MJ : Dans ce sens, vous désignez les réseaux sociaux comme une sorte de terreau pour les désirs mimétiques et les rivalités mimétiques. Que pensez-vous des nouvelles versions des médias sociaux, telles que BitClout ?
KG: Les nouvelles plateformes de médias sociaux, en particulier celles liées à la crypto (comme BitClout), présentent de sérieux défis. Il y a même des gens qui parlent de la façon dont tout le monde devrait avoir son propre jeton, ou sa propre pièce, où vous pouvez essentiellement faire des paris sur les gens. Cela devient alors ce monde où tout le monde a un stock qui peut être échangé. Ce que cela dit sur la dignité humaine et l’égalité fondamentales est très troublant. Pour moi, c’est un monde très dystopique dans lequel vivre.
Ici encore, la bourse devient une analogie pour presque tous les domaines de la vie. C’est comme s’il y avait un marché invisible pour toutes sortes de choses comme le statut et le prestige que les gens mesurent. Il existe un marché pour les idées et les réputations.
Et tout comme il y a des bulles sur le marché boursier lorsque les actions sont surévalué, il y a aussi des bulles mimétiques en popularité. Certaines idées et réputations deviennent à la mode puis deviennent démodées. Il existe tous ces marchés invisibles que nous ne pouvons pas voir. Et il semble que nous nous dirigeons vers un monde où les gens veulent rendre certains d’entre eux visibles.
C’est exactement ce que nous voyons dans l’évolution des médias sociaux, avec de nouvelles plateformes telles que BitClout : le « cours de l’action » d’un utilisateur individuel est plus ou moins disponible. Mec, j’ai eu du mal à voir mon estime de moi quand j’étais au lycée, et je ne peux pas imaginer avoir à vérifier le cours de mon action tous les jours.

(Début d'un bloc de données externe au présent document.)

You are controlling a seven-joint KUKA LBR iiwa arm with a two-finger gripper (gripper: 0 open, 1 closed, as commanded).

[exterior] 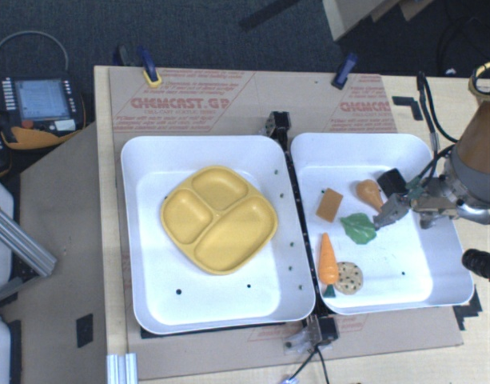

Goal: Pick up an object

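Round speckled cookie [349,278] lies at the right white bin's [404,286] front edge, beside the orange toy carrot [328,258]; my claw [386,205] hangs over the flat green leaf-shaped piece [359,227], placed to grip it; its opening I cannot tell; nothing visibly held.

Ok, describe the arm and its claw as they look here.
The arm enters from the right: a rounded body showing brown-orange in this view, with grey metal parts at the wrist. Thin dark cables loop above it. The claw has a black block and a slim grey finger reaching into the right bin.
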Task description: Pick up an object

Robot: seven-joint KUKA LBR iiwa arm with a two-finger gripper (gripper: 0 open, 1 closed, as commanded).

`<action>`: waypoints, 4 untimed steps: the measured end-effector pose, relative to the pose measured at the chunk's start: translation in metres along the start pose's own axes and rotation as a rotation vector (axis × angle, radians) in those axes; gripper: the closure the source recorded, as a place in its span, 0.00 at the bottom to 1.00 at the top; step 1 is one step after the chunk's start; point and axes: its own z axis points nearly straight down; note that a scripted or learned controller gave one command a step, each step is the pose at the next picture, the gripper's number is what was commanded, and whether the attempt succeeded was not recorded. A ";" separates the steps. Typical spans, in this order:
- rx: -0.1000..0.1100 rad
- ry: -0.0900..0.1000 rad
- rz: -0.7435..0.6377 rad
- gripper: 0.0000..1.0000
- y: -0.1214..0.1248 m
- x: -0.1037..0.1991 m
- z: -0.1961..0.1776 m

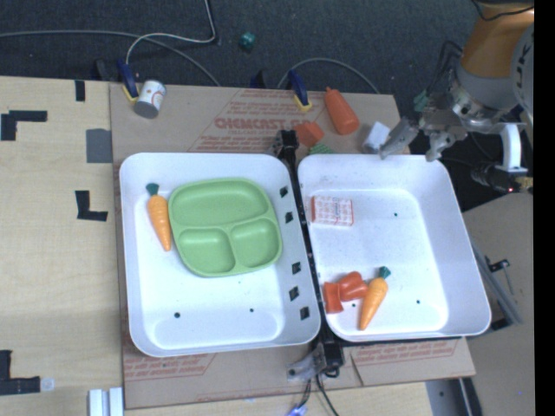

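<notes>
At the upper right of the frame the grey and orange arm was cut off by the top and right edges, so only its wrist section and the two-finger gripper (416, 141) were on view. The gripper stood over the far rim of the right-hand shallow white bin (451, 232), just outside its upper right corner. Its two fingers were spread apart, with nothing between them.

Inside the right-hand bin, near the lower middle, lay a small orange plastic carrot with a green top (373, 299), tilted, and touching or just beside a red-orange blocky plastic piece (343, 290) whose exact shape was hard to make out. Toward the upper left of that bin lay a flat pale card with a red printed pattern (332, 211); the print was too small to read.

The left-hand shallow white bin (139, 302) held a light green divided plastic plate (226, 226) and, just beside its left edge, a second orange plastic carrot (159, 218).

On the cardboard beyond the bins rested an orange rounded plastic object (341, 111), a smaller orange piece (309, 133), partly hidden by the black clamp between the bins, and a small white cylinder (151, 97) at the upper left.
</notes>
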 end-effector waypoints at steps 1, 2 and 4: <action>0.003 0.002 0.000 0.00 -0.074 0.020 0.094; -0.001 0.002 0.001 0.00 -0.158 0.048 0.164; -0.006 -0.001 0.000 0.00 -0.053 0.065 0.164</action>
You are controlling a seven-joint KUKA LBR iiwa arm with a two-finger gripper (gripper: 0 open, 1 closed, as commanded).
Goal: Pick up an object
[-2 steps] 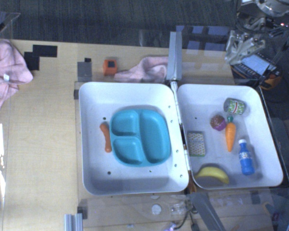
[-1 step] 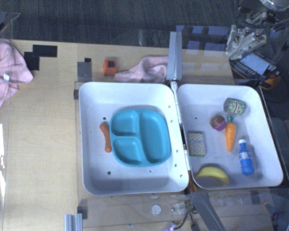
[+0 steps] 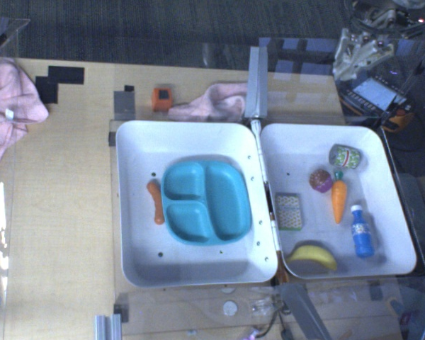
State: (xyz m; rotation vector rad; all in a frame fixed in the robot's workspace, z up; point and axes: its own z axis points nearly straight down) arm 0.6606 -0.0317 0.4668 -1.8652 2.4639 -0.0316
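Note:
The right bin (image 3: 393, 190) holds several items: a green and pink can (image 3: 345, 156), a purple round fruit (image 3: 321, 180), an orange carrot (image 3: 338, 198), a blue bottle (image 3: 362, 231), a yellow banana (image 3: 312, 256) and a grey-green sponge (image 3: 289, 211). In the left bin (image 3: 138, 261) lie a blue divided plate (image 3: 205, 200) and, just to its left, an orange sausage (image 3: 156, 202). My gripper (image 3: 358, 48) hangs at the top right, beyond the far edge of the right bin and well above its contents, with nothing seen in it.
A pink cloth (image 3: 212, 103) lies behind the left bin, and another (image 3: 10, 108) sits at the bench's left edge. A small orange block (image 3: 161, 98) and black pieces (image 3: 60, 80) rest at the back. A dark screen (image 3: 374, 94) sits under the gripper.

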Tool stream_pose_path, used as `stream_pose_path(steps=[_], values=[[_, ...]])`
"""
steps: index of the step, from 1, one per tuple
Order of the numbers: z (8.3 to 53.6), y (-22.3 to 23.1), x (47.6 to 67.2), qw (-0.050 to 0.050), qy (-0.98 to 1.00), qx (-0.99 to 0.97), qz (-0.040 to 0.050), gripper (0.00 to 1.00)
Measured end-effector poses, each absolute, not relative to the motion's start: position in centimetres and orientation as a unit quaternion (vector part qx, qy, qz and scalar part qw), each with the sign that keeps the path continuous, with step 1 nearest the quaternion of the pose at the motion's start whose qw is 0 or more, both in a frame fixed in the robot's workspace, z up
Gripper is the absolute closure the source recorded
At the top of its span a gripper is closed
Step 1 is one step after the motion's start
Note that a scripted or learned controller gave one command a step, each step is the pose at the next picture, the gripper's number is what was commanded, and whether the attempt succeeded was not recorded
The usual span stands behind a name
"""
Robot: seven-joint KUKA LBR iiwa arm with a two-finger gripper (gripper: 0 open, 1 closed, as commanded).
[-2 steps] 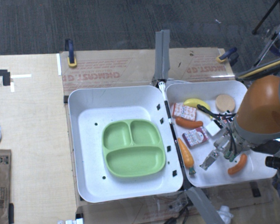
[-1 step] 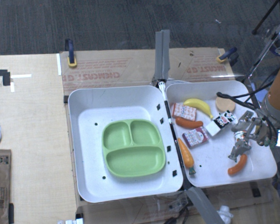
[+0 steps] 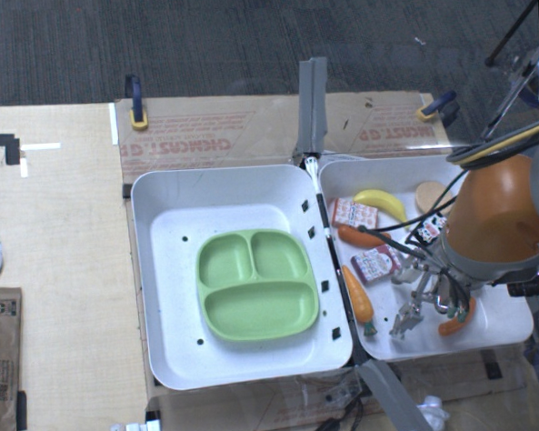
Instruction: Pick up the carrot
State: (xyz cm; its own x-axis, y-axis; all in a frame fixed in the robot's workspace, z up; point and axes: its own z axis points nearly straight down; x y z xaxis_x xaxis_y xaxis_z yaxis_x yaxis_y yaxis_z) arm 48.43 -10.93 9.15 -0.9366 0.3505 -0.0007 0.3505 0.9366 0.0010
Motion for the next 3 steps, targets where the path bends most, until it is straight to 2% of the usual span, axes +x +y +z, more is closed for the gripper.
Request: stream_pose_path(steps=[1,2,3], values=[[10.1,-10.9,48.5,0.001,0.984,0.180,0.0012,1.00],[19.2,-8.7,48.1,0.001,0.972,0.236,0.0001,1.00],[31.0,-22.2,49.2,0.000,0.960,0.281,-0.0003,1.00]])
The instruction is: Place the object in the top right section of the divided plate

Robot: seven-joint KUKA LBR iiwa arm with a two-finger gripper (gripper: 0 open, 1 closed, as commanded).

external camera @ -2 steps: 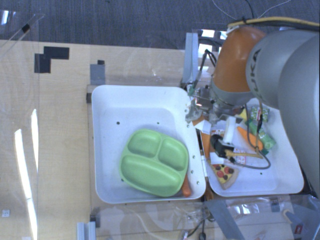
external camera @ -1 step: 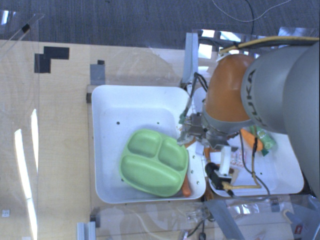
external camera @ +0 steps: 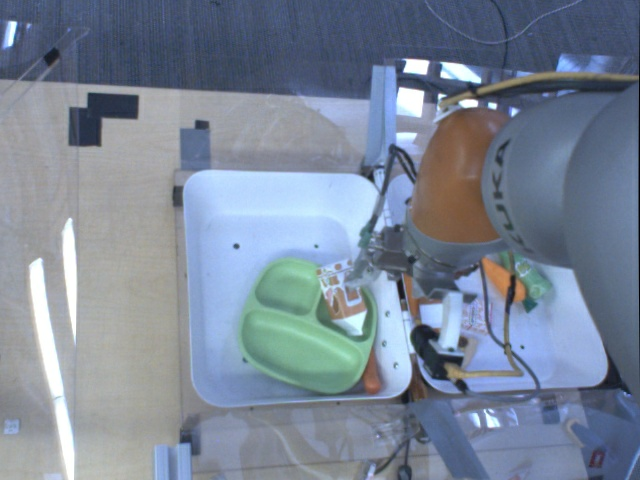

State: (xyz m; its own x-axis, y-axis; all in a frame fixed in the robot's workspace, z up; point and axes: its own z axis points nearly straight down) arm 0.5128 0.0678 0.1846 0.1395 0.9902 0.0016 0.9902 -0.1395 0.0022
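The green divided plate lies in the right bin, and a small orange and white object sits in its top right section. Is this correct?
Not quite: the camera view shows the green divided plate in the left bin, not the right one. The small orange and white object does sit in its top right section.

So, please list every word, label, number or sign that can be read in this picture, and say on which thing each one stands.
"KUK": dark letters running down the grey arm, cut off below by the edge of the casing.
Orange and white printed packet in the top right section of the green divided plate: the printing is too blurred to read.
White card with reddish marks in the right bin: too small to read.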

Les jeunes d’aujourd’hui passent énormément de temps sur les réseaux sociaux, une tendance qui inquiète Burgis
Source : Camilo Jimenez via UnSplash
MJ : Alors que les médias sociaux continuent d’évoluer de cette manière, comment pensez-vous que cela aura un impact sur les générations futures ? En particulier, les jeunes utilisateurs qui ont grandi avec ces plateformes ?
KG: Je ne sais pas ce que cela signifie nécessairement. Mais je pense que c’est l’une des raisons pour lesquelles il y a plus d’anxiété et de dépression chez les jeunes aujourd’hui que jamais auparavant. Je ne peux même pas imaginer grandir dans un monde où je passais trois ou quatre heures par jour sur Instagram. Je suis né à un bon moment, dans un certain sens, dans le sens où les médias sociaux n’ont commencé à décoller qu’à la moitié de mes études universitaires. Je ne peux pas imaginer l’avoir eu en huitième année.
Je n’avais même pas de smartphone avant d’avoir obtenu mon diplôme universitaire. Je pense donc que les enfants vont avoir besoin de comprendre ces dynamiques de base et de développer de sérieuses machines anti-mimétique dans leurs entrailles, ou je crains des conséquences extrêmement négatives.
Ceci est la deuxième partie d’une interview en plusieurs parties avec l’auteur Luke Burgis. La partie 1 présente la psychologie du désir mimétique.
Cet article est également apparu sur le blog de psychologie du marketing, PopNeuro.